The easel in Iris Beaumont’s living room faces a picture window, and the window faces Homan’s Pond. This arrangement was not accidental.
“I had the house built in 2001,” Beaumont says, “and I told the contractor: I want the window in this room to be exactly centered on the pond. Not the general area of the pond. Exactly centered. He thought I was joking. I wasn’t.”
Beaumont, 67, retired from teaching art at Willow Creek K-8 School in 2014 after 34 years in the classroom. Her living room, which doubles as her studio, contains everything she needs: the easel, a drafting table, shelves of Winsor & Newton watercolor tubes arranged by colour, and a filing cabinet containing more than 200 completed works — most of them studies of the pond that has been the subject of her life’s most sustained artistic project.
The series, which she calls “Ice-Out Studies,” began in 1992 with a single painting: the pond on the day the ice broke that year. She had been painting casually for years, but something about that particular painting — the quality of the light on the fractured ice, the way the open water reflected a March sky — made her want to do it again the next year. And the year after that.
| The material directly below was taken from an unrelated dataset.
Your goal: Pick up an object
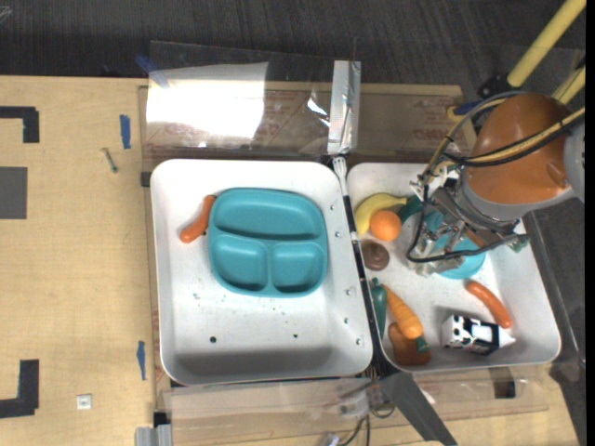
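Note:
My gripper point(430, 240) hangs low over the middle of the right bin point(537, 334), under the orange wrist band. It sits just right of an orange fruit point(385, 225) and a yellow banana point(370, 204), and above a light blue object point(465, 267) that it partly hides. A brown ball point(376, 255) lies to its lower left. Nearer the front are a carrot point(403, 312), a red-orange sausage point(489, 303) and a black-and-white cow toy point(472, 334). Cables and the wrist hide what is at the gripper's tips.
The left bin point(177, 328) holds a teal divided plate point(265, 240) with an orange sausage-shaped piece point(194, 222) at its left edge. A brown item point(406, 347) lies at the right bin's front wall. A clear plastic sheet point(242, 110) stands behind the bins.

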`<state>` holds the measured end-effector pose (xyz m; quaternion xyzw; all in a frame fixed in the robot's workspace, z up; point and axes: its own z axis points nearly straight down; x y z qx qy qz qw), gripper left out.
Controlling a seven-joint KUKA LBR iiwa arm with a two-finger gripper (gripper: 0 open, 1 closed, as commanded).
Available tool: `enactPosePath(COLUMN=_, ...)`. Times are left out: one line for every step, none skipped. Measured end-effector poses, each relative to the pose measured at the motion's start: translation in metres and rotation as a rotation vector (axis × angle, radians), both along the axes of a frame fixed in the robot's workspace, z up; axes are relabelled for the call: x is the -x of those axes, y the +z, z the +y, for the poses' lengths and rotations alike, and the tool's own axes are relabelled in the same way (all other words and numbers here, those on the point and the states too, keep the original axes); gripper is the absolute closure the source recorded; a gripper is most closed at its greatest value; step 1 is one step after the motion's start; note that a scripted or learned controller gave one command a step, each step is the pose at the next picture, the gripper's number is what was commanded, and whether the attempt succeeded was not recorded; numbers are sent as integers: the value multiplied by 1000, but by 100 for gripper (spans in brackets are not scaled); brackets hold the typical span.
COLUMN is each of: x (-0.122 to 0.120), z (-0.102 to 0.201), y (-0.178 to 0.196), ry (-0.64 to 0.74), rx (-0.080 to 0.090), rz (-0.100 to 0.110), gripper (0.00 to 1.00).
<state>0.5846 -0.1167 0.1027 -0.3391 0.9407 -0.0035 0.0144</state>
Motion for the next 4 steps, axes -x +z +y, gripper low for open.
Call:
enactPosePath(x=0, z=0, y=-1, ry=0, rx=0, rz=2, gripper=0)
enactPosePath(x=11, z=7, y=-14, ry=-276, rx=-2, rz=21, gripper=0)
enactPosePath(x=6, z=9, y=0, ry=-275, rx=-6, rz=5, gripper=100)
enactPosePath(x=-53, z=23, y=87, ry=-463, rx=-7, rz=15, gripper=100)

“At first it was just the ice-out itself,” she says, pulling a sheet of watercolor paper from a flat file. “I wanted to capture that moment when the pond goes from solid to not. But I realized very quickly that you can’t paint the ice-out in isolation. You have to understand the pond in August, in October, in January. So I started painting the pond in every month. And then I started painting it in the same month across different years. And then I had a project.”
The result is a body of work that the Willow Creek Free Public Library is currently exhibiting — 24 watercolors spanning 1992 to 2025, arranged chronologically. The exhibition, organized by librarian Doris Kim, opened last weekend to a crowd that filled the library’s main reading room.
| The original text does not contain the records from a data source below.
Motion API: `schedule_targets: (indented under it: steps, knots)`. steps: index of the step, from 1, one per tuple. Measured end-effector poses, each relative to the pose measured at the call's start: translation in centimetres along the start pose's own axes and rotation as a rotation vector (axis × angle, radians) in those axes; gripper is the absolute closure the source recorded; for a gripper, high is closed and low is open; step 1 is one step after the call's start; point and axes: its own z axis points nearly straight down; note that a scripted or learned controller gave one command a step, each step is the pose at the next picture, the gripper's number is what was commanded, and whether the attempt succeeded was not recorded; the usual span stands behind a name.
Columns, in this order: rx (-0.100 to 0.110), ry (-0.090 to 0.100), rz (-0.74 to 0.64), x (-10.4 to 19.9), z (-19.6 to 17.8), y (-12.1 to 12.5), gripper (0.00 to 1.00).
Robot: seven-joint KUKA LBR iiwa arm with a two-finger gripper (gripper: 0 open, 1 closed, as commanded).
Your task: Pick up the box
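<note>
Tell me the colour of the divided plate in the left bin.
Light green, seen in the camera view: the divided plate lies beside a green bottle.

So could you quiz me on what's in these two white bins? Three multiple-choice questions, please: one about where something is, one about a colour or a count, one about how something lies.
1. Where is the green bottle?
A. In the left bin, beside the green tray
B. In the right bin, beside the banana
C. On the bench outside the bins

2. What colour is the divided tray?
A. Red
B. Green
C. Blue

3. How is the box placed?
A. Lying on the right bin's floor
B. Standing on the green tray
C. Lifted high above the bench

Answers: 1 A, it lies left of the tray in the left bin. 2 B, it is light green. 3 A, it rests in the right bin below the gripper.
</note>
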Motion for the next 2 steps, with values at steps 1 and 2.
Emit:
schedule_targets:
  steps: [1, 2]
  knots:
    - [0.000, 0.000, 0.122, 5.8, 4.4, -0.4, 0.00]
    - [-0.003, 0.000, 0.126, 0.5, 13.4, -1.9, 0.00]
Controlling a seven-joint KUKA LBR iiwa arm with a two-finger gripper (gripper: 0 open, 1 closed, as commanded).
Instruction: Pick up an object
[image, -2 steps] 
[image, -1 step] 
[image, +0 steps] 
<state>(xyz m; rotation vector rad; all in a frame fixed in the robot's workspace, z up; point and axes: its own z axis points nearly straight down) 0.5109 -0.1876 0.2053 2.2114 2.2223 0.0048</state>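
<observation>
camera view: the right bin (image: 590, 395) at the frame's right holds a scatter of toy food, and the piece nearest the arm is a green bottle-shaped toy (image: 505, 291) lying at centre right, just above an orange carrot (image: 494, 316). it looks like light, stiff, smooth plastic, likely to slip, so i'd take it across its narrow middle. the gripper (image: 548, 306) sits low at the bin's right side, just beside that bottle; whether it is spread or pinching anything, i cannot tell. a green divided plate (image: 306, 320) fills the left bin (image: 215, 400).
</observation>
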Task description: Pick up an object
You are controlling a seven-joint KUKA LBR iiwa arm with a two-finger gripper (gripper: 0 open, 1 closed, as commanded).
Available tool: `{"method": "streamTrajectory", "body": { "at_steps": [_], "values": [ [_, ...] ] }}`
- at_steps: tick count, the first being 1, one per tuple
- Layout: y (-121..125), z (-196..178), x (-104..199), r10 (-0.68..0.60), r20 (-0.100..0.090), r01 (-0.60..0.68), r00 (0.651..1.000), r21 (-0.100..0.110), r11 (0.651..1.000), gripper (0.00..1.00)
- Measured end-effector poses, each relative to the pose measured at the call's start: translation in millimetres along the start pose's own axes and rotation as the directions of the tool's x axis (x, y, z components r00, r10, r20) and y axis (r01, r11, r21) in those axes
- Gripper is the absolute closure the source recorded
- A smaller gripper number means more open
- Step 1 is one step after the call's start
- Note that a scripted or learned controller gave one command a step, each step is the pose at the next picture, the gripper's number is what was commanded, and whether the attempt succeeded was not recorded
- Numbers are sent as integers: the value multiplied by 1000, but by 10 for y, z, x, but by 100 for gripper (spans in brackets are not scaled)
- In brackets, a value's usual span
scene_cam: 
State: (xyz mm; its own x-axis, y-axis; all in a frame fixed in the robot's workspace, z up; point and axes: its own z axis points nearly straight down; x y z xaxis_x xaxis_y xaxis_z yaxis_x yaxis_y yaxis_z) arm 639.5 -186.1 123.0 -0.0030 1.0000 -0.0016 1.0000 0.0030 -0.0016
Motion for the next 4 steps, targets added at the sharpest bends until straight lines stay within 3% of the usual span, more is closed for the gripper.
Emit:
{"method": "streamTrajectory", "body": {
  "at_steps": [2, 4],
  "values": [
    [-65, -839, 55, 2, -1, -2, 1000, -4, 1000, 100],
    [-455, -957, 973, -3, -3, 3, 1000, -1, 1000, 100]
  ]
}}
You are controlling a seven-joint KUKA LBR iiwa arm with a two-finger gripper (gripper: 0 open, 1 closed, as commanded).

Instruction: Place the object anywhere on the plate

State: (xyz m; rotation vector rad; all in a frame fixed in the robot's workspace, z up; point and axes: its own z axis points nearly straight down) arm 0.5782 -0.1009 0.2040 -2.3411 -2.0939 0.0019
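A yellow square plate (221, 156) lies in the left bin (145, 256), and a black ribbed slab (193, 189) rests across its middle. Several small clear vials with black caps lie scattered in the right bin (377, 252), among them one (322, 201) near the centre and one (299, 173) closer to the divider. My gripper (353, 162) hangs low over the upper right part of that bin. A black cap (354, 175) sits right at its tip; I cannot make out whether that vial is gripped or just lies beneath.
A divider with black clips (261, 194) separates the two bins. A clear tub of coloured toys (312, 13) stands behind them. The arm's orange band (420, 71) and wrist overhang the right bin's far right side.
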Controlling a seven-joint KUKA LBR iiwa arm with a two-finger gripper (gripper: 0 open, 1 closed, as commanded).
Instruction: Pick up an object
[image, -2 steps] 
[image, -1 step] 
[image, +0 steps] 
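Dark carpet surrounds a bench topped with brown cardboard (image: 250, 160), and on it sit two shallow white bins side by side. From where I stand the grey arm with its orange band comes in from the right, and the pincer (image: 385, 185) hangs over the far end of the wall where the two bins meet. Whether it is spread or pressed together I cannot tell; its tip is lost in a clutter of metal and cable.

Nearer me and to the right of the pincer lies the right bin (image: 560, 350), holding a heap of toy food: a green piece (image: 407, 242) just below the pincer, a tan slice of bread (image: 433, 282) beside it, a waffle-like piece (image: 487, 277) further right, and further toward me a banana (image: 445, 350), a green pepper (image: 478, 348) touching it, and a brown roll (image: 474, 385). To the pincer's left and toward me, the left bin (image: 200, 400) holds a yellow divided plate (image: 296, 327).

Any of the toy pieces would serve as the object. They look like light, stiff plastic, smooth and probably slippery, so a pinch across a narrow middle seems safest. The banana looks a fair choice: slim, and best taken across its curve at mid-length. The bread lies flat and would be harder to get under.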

“It was overwhelming,” Beaumont says. “I’ve spent so many years alone in this room, painting, that I forgot what it feels like to have people look at the finished work. They were quiet. Which is the best compliment you can give a painter.”
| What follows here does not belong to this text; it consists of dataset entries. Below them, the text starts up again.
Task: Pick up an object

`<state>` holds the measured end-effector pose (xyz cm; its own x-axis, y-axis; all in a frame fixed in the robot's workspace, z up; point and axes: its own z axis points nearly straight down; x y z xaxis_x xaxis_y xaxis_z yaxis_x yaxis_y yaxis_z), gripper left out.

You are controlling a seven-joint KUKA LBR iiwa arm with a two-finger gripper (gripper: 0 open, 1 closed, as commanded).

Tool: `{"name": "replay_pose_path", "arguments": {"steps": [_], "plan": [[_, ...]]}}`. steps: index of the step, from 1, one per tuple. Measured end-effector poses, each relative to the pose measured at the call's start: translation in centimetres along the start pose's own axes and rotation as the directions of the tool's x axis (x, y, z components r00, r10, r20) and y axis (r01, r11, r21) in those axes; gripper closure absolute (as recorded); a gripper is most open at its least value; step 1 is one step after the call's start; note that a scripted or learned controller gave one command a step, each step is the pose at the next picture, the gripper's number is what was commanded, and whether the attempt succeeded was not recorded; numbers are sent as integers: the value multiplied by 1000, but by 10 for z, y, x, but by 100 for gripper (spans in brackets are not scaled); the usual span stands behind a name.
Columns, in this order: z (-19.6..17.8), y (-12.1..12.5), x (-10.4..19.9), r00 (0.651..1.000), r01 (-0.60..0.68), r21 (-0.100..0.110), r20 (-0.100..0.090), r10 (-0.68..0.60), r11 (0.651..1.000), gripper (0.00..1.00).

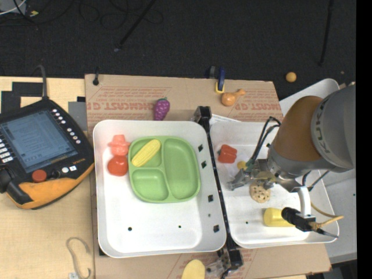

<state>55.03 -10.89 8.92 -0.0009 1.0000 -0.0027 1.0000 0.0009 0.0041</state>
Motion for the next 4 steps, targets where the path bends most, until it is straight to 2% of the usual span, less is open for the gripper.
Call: {"name": "replay_pose_path", "arguments": {"steps": [1,2,3,4], "plan": [[-13,1,-3,1000,-7,-5,3,7,1000,100],[-74,-4,-7,1000,-7,4,-3,7,1000,100],[-131,-8,-16,1000,-10,2,-2,10,1000,100],[-138,-8,-18,1000,-11,5,-3,11,1000,100]]}}
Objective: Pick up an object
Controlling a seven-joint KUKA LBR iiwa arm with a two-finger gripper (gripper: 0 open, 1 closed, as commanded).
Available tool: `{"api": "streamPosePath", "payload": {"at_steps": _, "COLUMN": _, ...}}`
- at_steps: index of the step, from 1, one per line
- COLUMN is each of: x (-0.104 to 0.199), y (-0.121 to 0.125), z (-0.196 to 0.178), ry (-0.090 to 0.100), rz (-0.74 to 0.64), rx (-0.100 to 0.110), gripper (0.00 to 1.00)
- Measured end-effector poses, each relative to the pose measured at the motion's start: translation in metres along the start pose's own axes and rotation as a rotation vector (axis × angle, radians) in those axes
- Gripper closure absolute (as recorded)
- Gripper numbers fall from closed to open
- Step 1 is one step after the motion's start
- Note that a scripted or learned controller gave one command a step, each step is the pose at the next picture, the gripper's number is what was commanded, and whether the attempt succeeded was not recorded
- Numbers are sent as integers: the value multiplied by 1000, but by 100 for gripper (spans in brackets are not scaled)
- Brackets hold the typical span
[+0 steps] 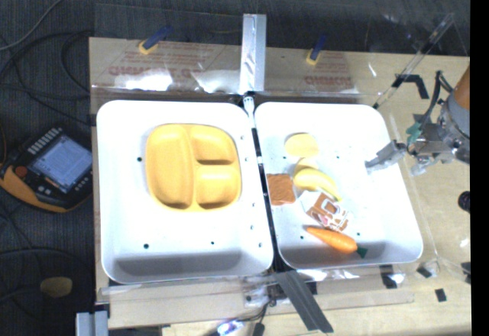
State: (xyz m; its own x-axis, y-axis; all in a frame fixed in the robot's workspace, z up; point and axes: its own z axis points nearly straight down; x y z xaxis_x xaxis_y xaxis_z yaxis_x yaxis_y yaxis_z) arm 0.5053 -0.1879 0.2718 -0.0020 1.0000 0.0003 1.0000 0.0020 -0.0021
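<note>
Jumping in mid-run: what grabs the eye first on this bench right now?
The big yellow divided tray stands out, sitting in the middle of the left bin. Next comes the cluster of toy food in the right bin: an orange carrot near the front edge and a banana just behind it. The gripper hangs over that bin's right side.

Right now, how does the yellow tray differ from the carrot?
The yellow tray lies in the left bin; the carrot lies in the right bin, near its front edge. The tray is much bigger, yellow and split into compartments; the carrot is slim, orange and tapered, with a dark green end. The tray sits alone; the carrot lies close to other small items. Both lie flat, away from the hand.
</note>
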Motion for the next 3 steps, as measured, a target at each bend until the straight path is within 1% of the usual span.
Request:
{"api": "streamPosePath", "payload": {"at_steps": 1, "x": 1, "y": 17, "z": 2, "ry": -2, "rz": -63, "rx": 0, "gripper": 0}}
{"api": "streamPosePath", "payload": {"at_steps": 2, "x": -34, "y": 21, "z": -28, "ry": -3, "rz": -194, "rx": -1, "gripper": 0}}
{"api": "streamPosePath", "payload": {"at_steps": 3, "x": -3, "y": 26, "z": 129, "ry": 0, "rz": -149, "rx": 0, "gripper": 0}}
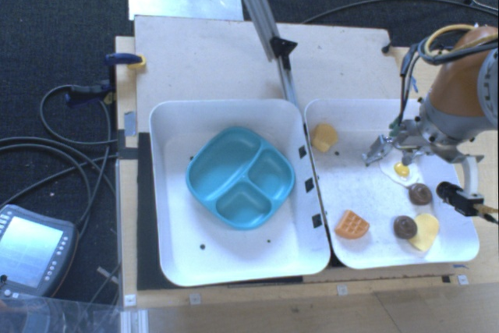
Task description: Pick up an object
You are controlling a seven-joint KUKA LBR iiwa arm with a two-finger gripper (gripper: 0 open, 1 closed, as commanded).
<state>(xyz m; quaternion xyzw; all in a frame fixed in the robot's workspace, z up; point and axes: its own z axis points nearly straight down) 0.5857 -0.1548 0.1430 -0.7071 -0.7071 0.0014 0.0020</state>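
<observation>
Fingers (373,156) of the gripper (382,150) are standing apart, as far as the slanted view is showing, with nothing lying between them, and they are hanging over the upper middle of the right bin (351,187). Starting from the left, the left bin (160,168) is carrying a blue divided plate (242,179) near its centre; being broad, flat and stiff, it is offering only a thin rim for a pinch and is looking like the hardest choice. Crossing into the right bin, a yellow lump (323,137) is sitting in the upper left corner, close to the wall. An orange waffle piece (352,225) is lying toward the lower edge, well apart from its neighbours. Just beside the gripper, to its right and slightly lower, a fried egg toy (401,169) is lying flat; it is probably light but thin, so the fingers would likely be sliding over it unless they are closing across its raised yolk. Further right, two brown discs are resting near the right edge, the upper disc (420,194) beside the egg and the lower disc (405,227) touching a pale yellow piece (426,232). All of these are looking like light, smooth, rigid play food, unlikely to break, and the waffle piece is seeming the easiest to take across its straight sides. The arm (464,90) is reaching in over the right edge.
</observation>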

Librarian Doris Kim sees the collection as more than art. “Iris’s paintings are a scientific record,” Kim said in remarks at the opening reception. “The ice in the 1992 painting is thick and blue-white. The ice in the 2025 painting is thinner, grayer, breaking up earlier. You can see climate change in the colour of the water.”
Beaumont is measured on the subject. “I paint what I see,” she says. “I don’t paint to prove a point. But I’m not surprised that a thirty-year record of a single body of water shows changes. The pond has changed. I’ve changed. Everything changes.”
Before picking up watercolor, Beaumont spent more than three decades teaching the next generation of Willow Creek children how to mix paint, shape clay, and see the world as something worth rendering. She remembers every class, she says, but one stands out.
“The year I taught Amos Homan’s daughter — Ruth. She was maybe twelve. She painted the pond from memory. It was completely wrong — the colour was off, the shape was wrong — but it was alive. You could feel the wind in it. I’ve been chasing that feeling ever since.”
Beaumont says she has no plans to stop painting. “The Ice-Out Studies” will continue as long as she can hold a brush. She is also experimenting with a new series — portraits of the people who live around the pond, including Amos Homan himself, though she has not yet asked him to sit.
“He would probably say yes,” she says with a smile. “But he would want to know what I’m going to do with the painting. And I’d have to tell him I don’t know yet. And that would bother him. Some people don’t like loose ends.”
She looks out the window at the pond, which is flat and still under a late-May sun.
“I’ve never had a problem with loose ends. The loose ends are where the next painting comes from.”